- ASSIGNMENT -
Once you have read the entries below, write them all out again exactly.

- EXERCISE DATA -
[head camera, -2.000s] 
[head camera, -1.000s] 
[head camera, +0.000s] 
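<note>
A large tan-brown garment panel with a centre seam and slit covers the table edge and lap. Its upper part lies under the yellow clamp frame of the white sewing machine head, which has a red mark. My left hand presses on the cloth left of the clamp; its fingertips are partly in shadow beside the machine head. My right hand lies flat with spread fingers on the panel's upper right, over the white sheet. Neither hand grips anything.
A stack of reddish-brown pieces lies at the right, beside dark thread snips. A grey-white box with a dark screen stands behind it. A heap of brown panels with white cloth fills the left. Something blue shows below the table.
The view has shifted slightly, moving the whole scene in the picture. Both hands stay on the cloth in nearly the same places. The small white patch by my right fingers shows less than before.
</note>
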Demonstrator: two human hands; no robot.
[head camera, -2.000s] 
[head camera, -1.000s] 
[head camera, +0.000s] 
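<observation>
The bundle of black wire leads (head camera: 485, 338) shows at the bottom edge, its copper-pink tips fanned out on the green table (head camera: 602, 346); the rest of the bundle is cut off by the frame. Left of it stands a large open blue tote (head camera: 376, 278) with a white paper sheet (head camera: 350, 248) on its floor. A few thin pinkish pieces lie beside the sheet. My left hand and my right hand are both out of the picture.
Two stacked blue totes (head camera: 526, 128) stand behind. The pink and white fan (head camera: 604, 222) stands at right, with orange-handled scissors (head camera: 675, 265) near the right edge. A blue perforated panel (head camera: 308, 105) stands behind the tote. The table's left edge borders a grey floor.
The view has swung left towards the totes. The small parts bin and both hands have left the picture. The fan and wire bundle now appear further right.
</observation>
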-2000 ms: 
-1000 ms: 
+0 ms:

- ANSWER -
[head camera, -2.000s] 
[head camera, -1.000s] 
[head camera, +0.000s] 
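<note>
A large tan-brown garment panel with a centre seam and slit covers the table edge and lap. Its upper part lies under the yellow clamp frame of the white sewing machine head, which has a red mark. My left hand presses on the cloth left of the clamp; its fingertips are partly in shadow beside the machine head. My right hand lies flat with spread fingers on the panel's upper right, over the white sheet. Neither hand grips anything.
A stack of reddish-brown pieces lies at the right, beside dark thread snips. A grey-white box with a dark screen stands behind it. A heap of brown panels with white cloth fills the left. Something blue shows below the table.
The view has shifted slightly, moving the whole scene in the picture. Both hands stay on the cloth in nearly the same places. The small white patch by my right fingers shows less than before.
</note>
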Demonstrator: two human hands; no robot.
[head camera, -2.000s] 
[head camera, -1.000s] 
[head camera, +0.000s] 
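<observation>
The bundle of black wire leads (head camera: 485, 338) shows at the bottom edge, its copper-pink tips fanned out on the green table (head camera: 602, 346); the rest of the bundle is cut off by the frame. Left of it stands a large open blue tote (head camera: 376, 278) with a white paper sheet (head camera: 350, 248) on its floor. A few thin pinkish pieces lie beside the sheet. My left hand and my right hand are both out of the picture.
Two stacked blue totes (head camera: 526, 128) stand behind. The pink and white fan (head camera: 604, 222) stands at right, with orange-handled scissors (head camera: 675, 265) near the right edge. A blue perforated panel (head camera: 308, 105) stands behind the tote. The table's left edge borders a grey floor.
The view has swung left towards the totes. The small parts bin and both hands have left the picture. The fan and wire bundle now appear further right.
</observation>
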-2000 ms: 
-1000 ms: 
+0 ms:

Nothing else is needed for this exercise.